Когда поют цикады - стр. 3
Бабушка заплакала и Люська, выскочив из-за сундука, подбежала к ней и обняла своими ручонками, сама при этом заливаясь слезами. Таисия же, посмотрев на свекровь и дочку, нарочито нахмурилась и сказала:
– Ишь, развели тут сырость! А ты что тут забыла, Люська? Я тебе чего наказала? К Рябовым сходи, тётка Зоя должна сегодня из города вернуться, принеси то, что она даст. Ну? Быстро!
Люська вытерла ладошками слёзы со щёк и поскорее вышла за дверь, матушку лучше не сердить, а то того и гляди за пруток возьмётся. Прислонившись спиной к стене, Люська стояла в сенях, стараясь унять вздрагивающую душу, и слышала, как бабушка укоризненно говорит матери:
– Зачем ты так с ней? Ведь ребёнок еще совсем, приласкай, обними, как мать! Вырастет, не заметишь… Я бы всех сейчас обняла, всё себя корю, что мало… мало обнимала- целовала, а теперь уж и не обнять…
– Ни к чему её баловать! Пусть готова будет, что никто её в жизни не пожалеет, только на себя рассчитывает пусть!
– И без тебя она это поймёт. А вот кто поддержит и обнимет, таких, кроме нас с тобой, много ли будет? Таюшка, ты зря так с девочкой. Нужна ей материна любовь!
– Ладно, посидели и хватит, дел полно, – поднялась со стула Таисия, – Я Зое Рябовой заказала отрез ткани, Люське на платье в школу. Фартук прошлогодний от своей дочки Рябова отдаёт за десяток яиц, я сказала – возьму. Разве это не материна любовь?
Убежала Люська к Рябовым, не слышала дальше, о чем мать с бабушкой говорили в этот странный день. Только потом, уже повзрослев, поняла Люська, что приходил этот Григорий к матери свататься, в город звал жить, а та отказалась. И хорошо, что отказалась, думала Люська, родной дом она любила, и бабушку тоже, и маму…
Глава 2.
А еще любила Люська школу. Была у них в селе восьмилетка, деревянное здание которой утопало весной в яблоневом саду, кипящем от цветов словно в пене. Когда бабушка впервые привела немного испуганную Люську в первый класс, девочка и подумать не могла, что очень скоро станет школа для неё вторым домом.
Люська всегда приходила в школу раньше всех, на что истопник, Пётр Кузьмич, выговаривал ей:
– Ты что опять так рано, пигалица? Классы еще не протоплены, холодно! Давай-ка, посиди пока вот тут у меня, я тебе чаю налью! И не приходи больше так рано, нет еще никого в школе, даже учителя еще не пришли! Обещаешь?
Люська кивала, потом усаживалась на старый деревянный табурет в маленькой коморке Петра Кузьмича и обжигаясь пила чай из старой жестяной кружки. Пару дней обещание своё держала, и не шла в школу рано, а после снова не удерживалась… Всё равно вставала она рано, когда мать собиралась на работу, а бабушка варила ей на завтрак пару картошек. У Люськи же была своя обязанность – недавно завели кроликов, обустроив им клетки в старом сарае, и теперь каждое утро Люська наливала им воду в плошки и подкладывала свежее сено, а вечером её задачей было вычистить клетки.

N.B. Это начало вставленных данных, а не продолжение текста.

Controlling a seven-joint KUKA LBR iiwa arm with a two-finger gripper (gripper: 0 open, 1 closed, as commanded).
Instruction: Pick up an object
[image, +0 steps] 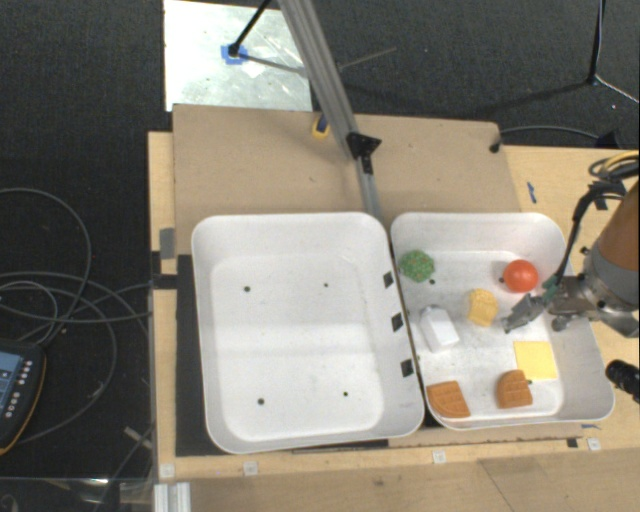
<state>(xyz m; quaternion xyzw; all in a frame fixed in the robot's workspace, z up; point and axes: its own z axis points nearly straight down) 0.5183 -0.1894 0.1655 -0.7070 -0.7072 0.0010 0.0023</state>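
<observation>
The right bin (470, 235) holds several small items: a green ball (417, 265), a red ball (519, 275), a yellow block (482, 307), a white block (437, 327), a flat yellow square (535, 359) and two brown pieces (449, 399) (514, 389). My gripper (527, 312) hangs over the right side of this bin, between the red ball and the yellow square, just right of the yellow block. Nothing shows between its fingers.
The left bin (300, 330) sits beside the right one, joined by black clips (396, 322). A grey pole (330, 85) slants in from the top toward the bins' seam. Cables lie on the floor at left.
</observation>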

Пушистые, весёлые кролики Люське нравились, хотя иногда и кусались даже, особенно крольчихи, когда в глубине клетки Люська видела гнездо и понимала, что там мама-крольчиха вывела крольчат. Потом и плакала Люська горькими слезами, пока мать не видит, когда пустела одна из клеток, а по дому разносился сводящий с ума, аппетитный дух мясных щей.
– Чего опять глаза красные? – сердито спрашивала матушка, глядя, как Люська давится над тарелкой супа, – Хватит нюни разводить, для того их и ро́стим, чтоб самим ноги не протянуть! Ешь давай!